(Problem description): Repeat the data below in full. Pictures must not be part of the copy.

____

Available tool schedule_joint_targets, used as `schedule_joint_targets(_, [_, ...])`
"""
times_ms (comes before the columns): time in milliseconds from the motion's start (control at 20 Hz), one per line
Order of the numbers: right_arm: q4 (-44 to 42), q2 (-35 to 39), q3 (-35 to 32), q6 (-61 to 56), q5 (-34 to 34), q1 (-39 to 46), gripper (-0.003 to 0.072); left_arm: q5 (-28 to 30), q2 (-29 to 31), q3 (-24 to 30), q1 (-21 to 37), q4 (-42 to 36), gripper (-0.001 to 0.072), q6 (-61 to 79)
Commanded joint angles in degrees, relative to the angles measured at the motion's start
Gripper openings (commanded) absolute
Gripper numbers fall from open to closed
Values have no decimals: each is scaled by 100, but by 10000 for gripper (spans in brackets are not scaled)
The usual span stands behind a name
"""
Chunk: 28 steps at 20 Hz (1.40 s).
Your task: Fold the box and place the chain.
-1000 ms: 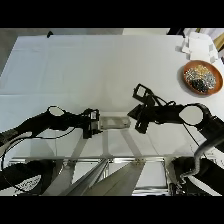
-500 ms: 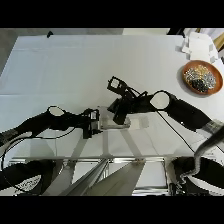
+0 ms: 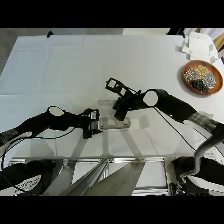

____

(Task solution):
Available tool schedule_joint_targets, used as `schedule_joint_targets(_, [_, ...])`
"""
times_ms (comes before the columns): time in milliseconds from the motion's start (control at 20 Hz), one per line
Order of the numbers: right_arm: q4 (-44 to 42), q2 (-35 to 39), q3 (-35 to 32), q6 (-61 to 56), q5 (-34 to 34), q1 (-39 to 46), gripper (-0.003 to 0.072); left_arm: q5 (-28 to 30), q2 (-29 to 31), q3 (-24 to 30), q1 (-21 to 37), q4 (-42 to 36), gripper (-0.001 to 0.072), q6 (-61 to 79)
Commanded joint angles in degrees, relative to the angles measured at the motion's start
Gripper openings (commanded) absolute
Gripper numbers fall from open to closed
Values have no decimals: each is scaled by 100, but by 10000 for gripper (spans in brackets are not scaled)
The usual span stands behind a name
"""
Chunk: 28 steps at 20 Hz (1.40 s).
Your task: Fold the box and place the chain.
-1000 ms: 
-500 ms: 
+0 ms: 

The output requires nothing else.